Figure 6. Mutation of SEB β-strand(8)/hinge/α-helix(4) domain affects binding to CD28, Th1 cytokine gene induction and lethality.

(A) Induction of cytokine genes by wt and tk2 mutant SEB. PBMC were induced with 1 ng/ml wt or tk2 SEB; mRNA (autoradiograms) and secreted cytokines (graphs; data are shown as means ± SEM (n = 3)) are depicted. (B) Lack of lethality of tk2 SEB. Mice (n = 5 per group) were challenged with 10 µg wt or tk2 SEB; p for survival, 10⁻⁵. (C) Affinity of tk2 SEB for CD28. Representative SPR responses for binding of wt and tk2 SEB to immobilized CD28-Fc, p1TA, and p2TA are shown for 5 µM wt and tk2 SEB or RNase A to facilitate comparison; kinetic data were collected for five 2-fold increments in protein concentration from 1.25 µM (Table S2). (D) Dominant-negative phenotype of tk2 SEB. PBMC were induced with 1 ng/ml wt SEB, 0.1 ng/ml tk2 SEB, or both; secreted cytokines were determined as shown (data are shown as means ± SEM (n = 3)).

Figure 7. Model for superantigen action through binding to CD28.

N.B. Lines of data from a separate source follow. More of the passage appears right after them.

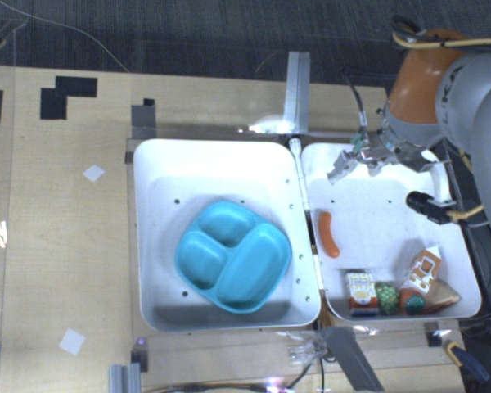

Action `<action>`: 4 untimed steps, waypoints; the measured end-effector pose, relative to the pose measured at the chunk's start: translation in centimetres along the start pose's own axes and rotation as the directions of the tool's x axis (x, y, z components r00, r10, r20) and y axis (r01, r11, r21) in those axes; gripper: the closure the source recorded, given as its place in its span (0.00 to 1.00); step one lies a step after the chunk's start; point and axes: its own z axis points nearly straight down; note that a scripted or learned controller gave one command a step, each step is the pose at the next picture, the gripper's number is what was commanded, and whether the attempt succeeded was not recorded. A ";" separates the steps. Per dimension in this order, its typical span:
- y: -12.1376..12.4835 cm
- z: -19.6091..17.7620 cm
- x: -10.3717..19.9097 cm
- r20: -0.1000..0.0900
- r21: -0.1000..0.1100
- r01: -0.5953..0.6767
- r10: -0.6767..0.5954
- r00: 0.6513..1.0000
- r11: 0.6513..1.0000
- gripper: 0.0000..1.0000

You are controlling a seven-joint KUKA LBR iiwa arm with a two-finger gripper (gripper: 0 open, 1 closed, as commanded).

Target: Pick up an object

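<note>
The pincer [353, 160] is seen over the far end of the right bin [393, 211], with nothing between its fingers; how far it is opened cannot be told. The sausage [328, 234] lies by the left wall, well apart from it, and the carton [360, 289] and other small items are crowded at the near edge. A grasp there could be spoiled by neighbours being struck, or the sausage pushed against the wall.

Two bins [147, 219] — one blue plate [233, 256]
</note>
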 end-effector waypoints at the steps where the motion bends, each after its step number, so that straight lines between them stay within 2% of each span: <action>1: -6.2 5.1 0.1 0.002 -0.004 0.020 -0.020 1.000 1.000 0.00; 2: -1.6 5.2 0.3 0.001 -0.003 0.255 -0.255 0.967 0.967 0.00; 3: -11.6 4.9 2.5 0.002 -0.004 0.191 -0.191 0.981 0.981 0.00; 4: -11.2 3.6 2.5 0.009 -0.015 0.192 -0.192 0.981 0.981 1.00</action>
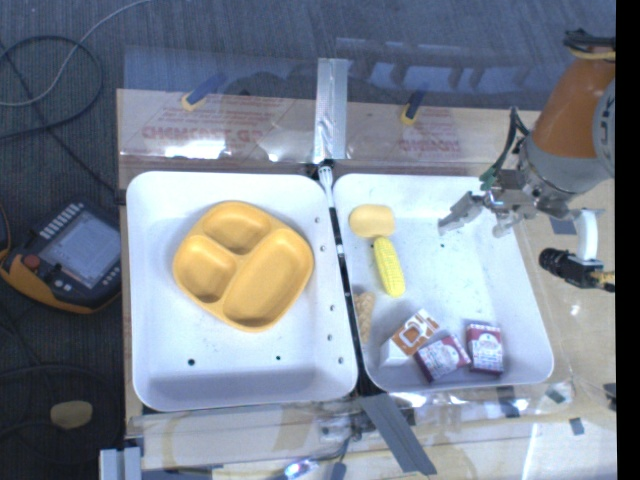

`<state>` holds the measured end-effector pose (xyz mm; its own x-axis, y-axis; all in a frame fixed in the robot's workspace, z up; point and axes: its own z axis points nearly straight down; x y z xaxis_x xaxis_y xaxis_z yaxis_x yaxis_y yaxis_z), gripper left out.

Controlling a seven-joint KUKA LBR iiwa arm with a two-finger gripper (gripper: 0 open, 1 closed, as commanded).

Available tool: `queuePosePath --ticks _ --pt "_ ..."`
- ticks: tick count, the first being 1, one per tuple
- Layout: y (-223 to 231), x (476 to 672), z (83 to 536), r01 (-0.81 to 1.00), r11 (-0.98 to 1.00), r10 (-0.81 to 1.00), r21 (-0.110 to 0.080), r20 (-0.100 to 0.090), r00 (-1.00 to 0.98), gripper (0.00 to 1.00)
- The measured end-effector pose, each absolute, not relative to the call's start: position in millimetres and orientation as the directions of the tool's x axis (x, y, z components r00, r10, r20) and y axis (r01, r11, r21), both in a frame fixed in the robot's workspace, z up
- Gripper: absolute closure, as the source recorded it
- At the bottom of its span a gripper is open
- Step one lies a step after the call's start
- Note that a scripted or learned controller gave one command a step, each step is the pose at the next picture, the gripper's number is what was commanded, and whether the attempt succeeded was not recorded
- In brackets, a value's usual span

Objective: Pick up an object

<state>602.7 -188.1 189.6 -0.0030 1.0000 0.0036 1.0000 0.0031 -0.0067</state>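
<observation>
Gripper (482, 214) hangs over the far right part of the right bin (520, 268), its two fingers spread apart with nothing between them. The grey arm with its orange band (575, 108) comes in from the right edge of the scene, above the bin's far right corner.

In the right bin, a yellow corn cob (388, 268) lies along the left side, pointing near to far, and a pale yellow rounded piece (371, 220) sits touching its far end. A small tan item (364, 313) rests against the bin's left wall, nearer than the corn. Toward the near edge lie three small packets: an orange and white one (413, 333), a dark red one (441, 356) just beside it, and another red one (485, 348) to the right, close to the second. All of these are well apart from the gripper.

The left bin (160, 368) holds a yellow divided plate (242, 264) with three compartments, lying slightly left of the bin's middle.

On the floor left of the bench rests a handheld controller with a screen (65, 258)
</observation>
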Motion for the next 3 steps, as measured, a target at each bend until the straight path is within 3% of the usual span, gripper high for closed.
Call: queuePosePath --ticks 1,2,3 --pt "-147.1 603.4 104.9 0.996 0.086 0.996 -0.008 0.002 -0.086 0.0" --pt "-112.8 626.2 89.8 0.995 0.097 0.995 0.007 -0.005 -0.097 0.0" --pt "-121.5 527.4 90.2 0.996 -0.083 0.997 0.015 -0.002 0.083 0.0"
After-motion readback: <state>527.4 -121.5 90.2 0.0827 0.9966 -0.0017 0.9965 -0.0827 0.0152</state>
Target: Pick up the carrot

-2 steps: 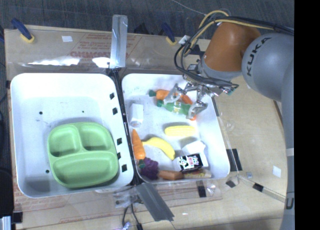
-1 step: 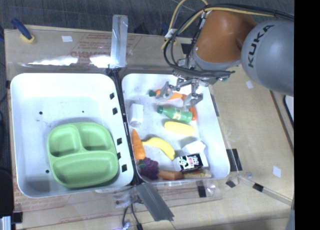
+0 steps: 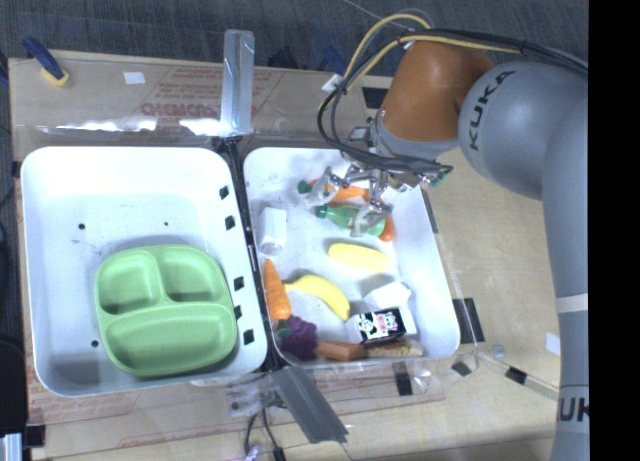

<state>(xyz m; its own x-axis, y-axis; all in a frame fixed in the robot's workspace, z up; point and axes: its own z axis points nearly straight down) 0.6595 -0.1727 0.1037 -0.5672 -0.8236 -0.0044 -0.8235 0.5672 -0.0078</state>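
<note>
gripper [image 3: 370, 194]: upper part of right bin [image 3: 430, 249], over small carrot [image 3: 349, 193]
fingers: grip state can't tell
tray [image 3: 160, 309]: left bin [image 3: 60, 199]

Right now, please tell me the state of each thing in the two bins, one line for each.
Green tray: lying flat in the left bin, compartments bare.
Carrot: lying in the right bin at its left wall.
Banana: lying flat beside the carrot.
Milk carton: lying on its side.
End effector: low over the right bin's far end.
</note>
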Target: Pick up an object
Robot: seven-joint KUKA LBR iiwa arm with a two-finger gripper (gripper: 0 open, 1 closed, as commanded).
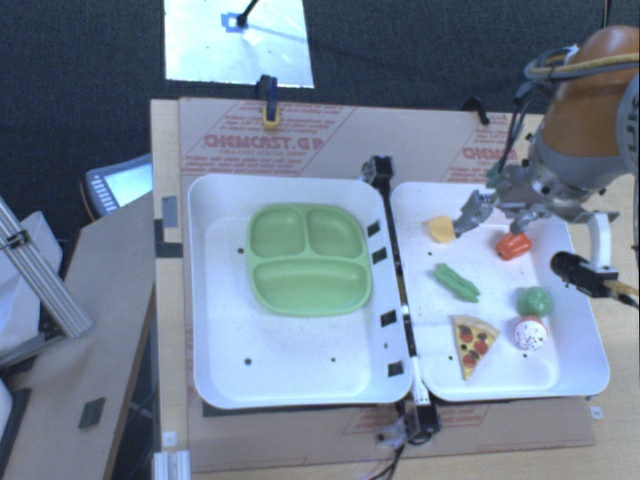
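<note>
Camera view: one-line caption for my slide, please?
Gripper hovers open between yellow piece and red piece in right bin; green tray lies in left bin.

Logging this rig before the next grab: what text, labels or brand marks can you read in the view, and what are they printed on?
"CHEMCAST GP", red print on the masking sheet behind the left bin.
More red print at the sheet's right rear corner: too faint to read.
Screen of the grey device on the left: too blurred to read.
</note>
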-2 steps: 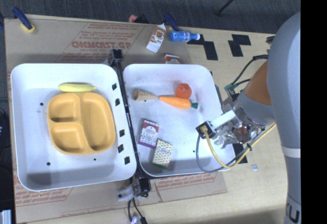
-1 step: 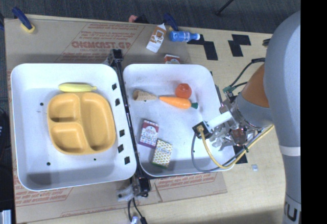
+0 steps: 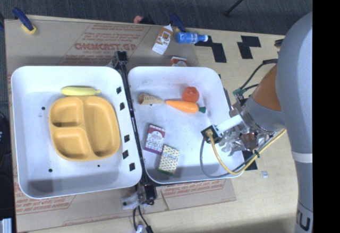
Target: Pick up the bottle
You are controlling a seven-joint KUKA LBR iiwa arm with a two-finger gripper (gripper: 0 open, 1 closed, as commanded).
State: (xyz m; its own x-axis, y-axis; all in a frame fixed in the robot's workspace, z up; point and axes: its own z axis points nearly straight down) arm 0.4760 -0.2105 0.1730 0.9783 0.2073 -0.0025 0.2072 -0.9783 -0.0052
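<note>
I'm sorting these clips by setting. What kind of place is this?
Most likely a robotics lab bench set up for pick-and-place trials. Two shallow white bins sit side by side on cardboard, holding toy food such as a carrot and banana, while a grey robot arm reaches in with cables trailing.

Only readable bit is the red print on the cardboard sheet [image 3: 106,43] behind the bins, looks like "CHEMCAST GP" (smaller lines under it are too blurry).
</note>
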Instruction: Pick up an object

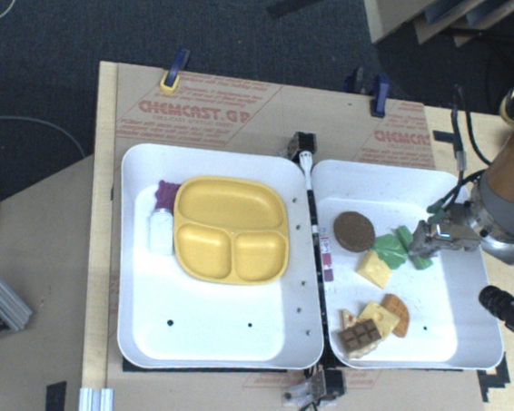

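Note:
My gripper (425,240) hangs low over the right bin (461,345), near its right wall, on the end of the grey and orange arm. Its tip is right at a green toy piece (392,249), touching or just above it; I cannot tell which. A round brown cookie (355,230) lies just left of the green piece. Below it sits a pale yellow wedge (375,270). Near the bin's front edge are a chocolate waffle piece (359,334), a yellow block (379,317) and an orange-brown bread piece (397,308).
The left bin (207,332) holds a yellow divided plate (232,229), with a purple item (165,194) and a white bottle (159,232) squeezed against its left side. A black divider (312,242) runs between the bins. Cables hang by the arm at the right.

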`<state>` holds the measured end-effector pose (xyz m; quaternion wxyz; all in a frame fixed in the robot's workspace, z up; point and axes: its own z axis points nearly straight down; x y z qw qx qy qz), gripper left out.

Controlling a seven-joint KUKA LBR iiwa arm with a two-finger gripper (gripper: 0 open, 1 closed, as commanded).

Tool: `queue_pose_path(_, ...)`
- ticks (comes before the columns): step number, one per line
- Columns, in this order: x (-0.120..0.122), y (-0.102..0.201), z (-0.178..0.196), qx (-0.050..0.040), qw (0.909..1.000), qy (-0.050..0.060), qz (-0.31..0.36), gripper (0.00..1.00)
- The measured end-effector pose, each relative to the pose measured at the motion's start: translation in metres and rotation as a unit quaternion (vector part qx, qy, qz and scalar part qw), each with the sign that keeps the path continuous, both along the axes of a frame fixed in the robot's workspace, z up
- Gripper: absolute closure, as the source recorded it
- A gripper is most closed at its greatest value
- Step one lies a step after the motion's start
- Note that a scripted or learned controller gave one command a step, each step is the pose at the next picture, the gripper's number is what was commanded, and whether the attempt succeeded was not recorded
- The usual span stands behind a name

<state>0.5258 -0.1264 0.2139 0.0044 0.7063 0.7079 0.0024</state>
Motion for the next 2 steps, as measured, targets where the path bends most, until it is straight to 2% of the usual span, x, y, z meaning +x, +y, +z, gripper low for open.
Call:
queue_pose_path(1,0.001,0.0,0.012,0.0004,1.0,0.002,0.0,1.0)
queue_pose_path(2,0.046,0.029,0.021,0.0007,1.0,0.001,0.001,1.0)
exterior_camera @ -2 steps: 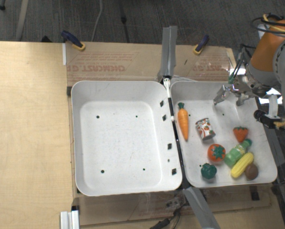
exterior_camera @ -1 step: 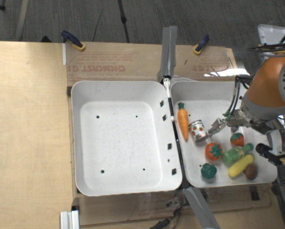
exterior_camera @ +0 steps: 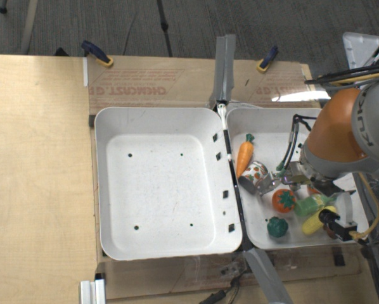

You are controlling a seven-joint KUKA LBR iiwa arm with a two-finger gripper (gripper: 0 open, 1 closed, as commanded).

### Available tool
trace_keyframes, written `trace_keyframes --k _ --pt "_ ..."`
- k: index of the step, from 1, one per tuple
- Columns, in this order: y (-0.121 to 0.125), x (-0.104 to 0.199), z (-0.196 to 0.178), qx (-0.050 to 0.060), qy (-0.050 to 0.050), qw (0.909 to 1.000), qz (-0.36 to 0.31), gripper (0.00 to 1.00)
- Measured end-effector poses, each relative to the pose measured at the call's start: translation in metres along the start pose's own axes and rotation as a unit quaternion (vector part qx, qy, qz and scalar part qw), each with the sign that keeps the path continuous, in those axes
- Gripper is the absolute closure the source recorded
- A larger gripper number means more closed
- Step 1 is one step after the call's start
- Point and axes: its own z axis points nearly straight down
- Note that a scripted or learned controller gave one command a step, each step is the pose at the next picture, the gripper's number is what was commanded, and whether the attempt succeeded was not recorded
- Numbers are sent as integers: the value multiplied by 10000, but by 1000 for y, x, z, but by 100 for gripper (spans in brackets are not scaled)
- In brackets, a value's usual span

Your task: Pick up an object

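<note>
The right bin holds several toys. An orange carrot with a green top lies near its left wall. Just below it lies a white speckled toy. A red tomato, a dark green round toy, a light green toy and a yellow banana sit toward the bin's front. My gripper is low in the bin, between the speckled toy and the tomato and close against the speckled toy. The arm's orange band hides the bin's right part.
The left bin sits beside the right one, with a grey divider bar running back between them. Cardboard lies behind the bins, held by two clamps. Cables hang by the arm at the right edge.
</note>
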Motion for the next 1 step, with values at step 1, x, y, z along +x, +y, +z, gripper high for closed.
trace_keyframes --k 1 --pt "108 -11 0 -6 -6 9974 -721 0"
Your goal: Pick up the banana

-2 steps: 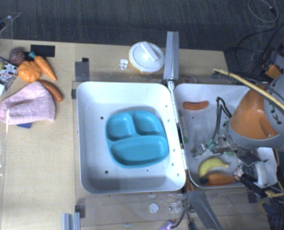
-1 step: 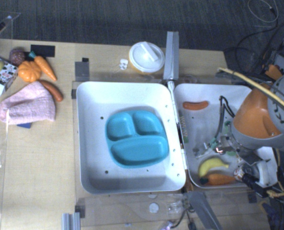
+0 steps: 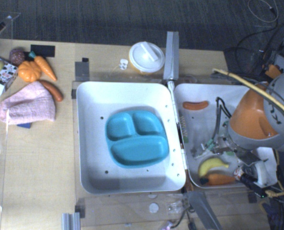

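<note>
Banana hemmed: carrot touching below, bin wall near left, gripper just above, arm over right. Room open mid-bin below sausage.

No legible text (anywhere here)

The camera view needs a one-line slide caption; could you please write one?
KUKA arm reaches into the right bin above the banana; blue divided plate sits in the left bin.

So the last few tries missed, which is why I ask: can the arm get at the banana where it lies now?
Probably yes. The banana lies uncovered in the right bin, with the arm right beside it. An orange item touching its near side could crowd the grasp.
</note>
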`<state>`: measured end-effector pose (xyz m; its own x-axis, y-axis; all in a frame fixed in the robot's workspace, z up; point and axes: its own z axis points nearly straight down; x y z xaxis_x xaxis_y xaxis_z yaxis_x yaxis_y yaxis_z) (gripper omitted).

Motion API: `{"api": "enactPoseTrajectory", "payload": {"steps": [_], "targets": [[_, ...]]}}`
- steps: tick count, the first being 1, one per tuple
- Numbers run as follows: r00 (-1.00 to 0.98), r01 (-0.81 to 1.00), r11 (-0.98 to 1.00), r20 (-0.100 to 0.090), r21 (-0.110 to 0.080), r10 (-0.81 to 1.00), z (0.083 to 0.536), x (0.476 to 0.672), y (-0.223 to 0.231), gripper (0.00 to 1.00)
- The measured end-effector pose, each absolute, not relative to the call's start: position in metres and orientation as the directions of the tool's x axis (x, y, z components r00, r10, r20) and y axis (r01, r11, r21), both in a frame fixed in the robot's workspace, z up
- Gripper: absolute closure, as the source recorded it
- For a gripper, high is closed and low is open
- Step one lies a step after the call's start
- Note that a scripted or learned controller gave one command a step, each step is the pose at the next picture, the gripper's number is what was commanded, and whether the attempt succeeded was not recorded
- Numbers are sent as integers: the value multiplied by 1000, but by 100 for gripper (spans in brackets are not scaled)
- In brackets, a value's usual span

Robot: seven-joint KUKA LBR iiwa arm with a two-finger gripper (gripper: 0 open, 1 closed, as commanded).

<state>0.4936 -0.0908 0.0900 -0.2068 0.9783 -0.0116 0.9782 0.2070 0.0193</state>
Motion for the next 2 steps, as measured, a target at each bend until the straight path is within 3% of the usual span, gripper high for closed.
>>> {"api": "enactPoseTrajectory", "payload": {"steps": [1,2], "targets": [[-206,978,206,-4,19,979,90,494,-107,0],[-350,937,350,0,1,937,172,489,-100,0]]}}
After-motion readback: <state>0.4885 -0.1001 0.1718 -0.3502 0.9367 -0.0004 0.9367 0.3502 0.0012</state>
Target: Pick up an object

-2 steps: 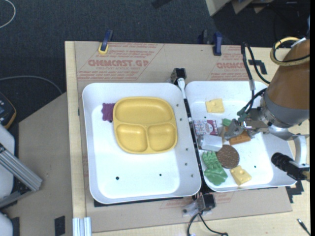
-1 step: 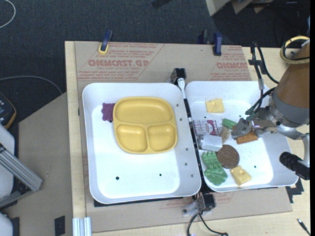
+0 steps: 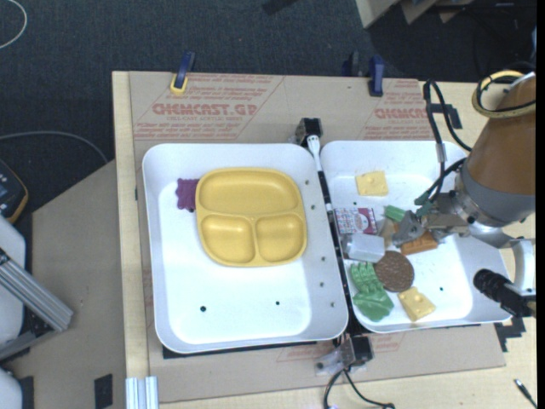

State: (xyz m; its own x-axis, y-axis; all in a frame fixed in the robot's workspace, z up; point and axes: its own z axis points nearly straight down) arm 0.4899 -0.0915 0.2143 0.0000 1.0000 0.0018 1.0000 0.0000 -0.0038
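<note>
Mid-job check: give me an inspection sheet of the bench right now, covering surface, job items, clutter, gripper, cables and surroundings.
Surface: bench with two white bins, left bin and right bin, side by side.
Job's things: in the right bin, cheese square, cheese wedge, brown round patty, green toy, red-and-white packet, orange piece.
Clutter: yellow divided plate in the left bin, purple item touching its left edge.
Gripper: gripper low in the right bin among the items; hold unclear.
Cables: black cables along the arm.
Surroundings: dark carpet; clamps on the bench's far edge.
</note>
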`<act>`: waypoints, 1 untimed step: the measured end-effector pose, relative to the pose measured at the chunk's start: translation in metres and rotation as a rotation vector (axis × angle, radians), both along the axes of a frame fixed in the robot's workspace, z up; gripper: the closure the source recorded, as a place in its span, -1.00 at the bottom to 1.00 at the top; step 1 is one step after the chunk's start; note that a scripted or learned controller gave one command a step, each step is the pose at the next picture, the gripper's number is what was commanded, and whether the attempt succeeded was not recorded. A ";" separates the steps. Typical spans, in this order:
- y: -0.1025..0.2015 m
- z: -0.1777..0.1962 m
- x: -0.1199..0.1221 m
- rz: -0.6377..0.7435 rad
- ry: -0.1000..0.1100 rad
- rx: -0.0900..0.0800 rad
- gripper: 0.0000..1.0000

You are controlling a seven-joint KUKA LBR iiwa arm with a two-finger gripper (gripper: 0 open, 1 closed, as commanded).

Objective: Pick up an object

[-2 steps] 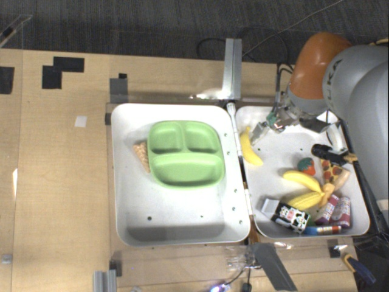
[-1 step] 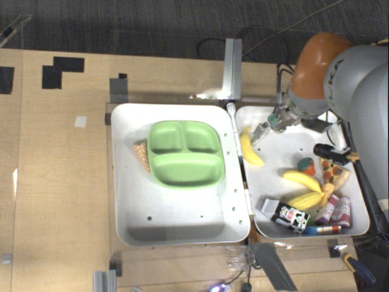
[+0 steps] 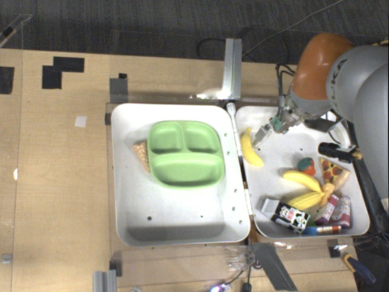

Structural model for Th1 cell activation by superantigens through simultaneous binding to CD28, MHC-II, and TCR. SEC3 (cyan), a close relative of SEB, in complex with TCR Vβ (green) and MHC-II (red) extracellular domains (1jck.pdb; [38]). The SEC3 β-strand/hinge/α-helix domain in magenta is freely accessible to the N-terminal 118-residue portion of the CD28 extracellular domain (1yjd.pdb; [21]). CD28 homodimer interface peptides (Figure 4A) are shown: p1TA (HVK resolved in 1yjd.pdb is red), p2TA (green), p3TA (pink), p4TA (grey), and p5TA (SNGTII is blue); MYPPPY is yellow. CD28 and TCR are oriented such that their trans-membrane domains (not shown) can enter the T cell at top; the MHC-II is oriented towards the antigen-presenting cell at bottom; for simplicity, cell surfaces are not shown.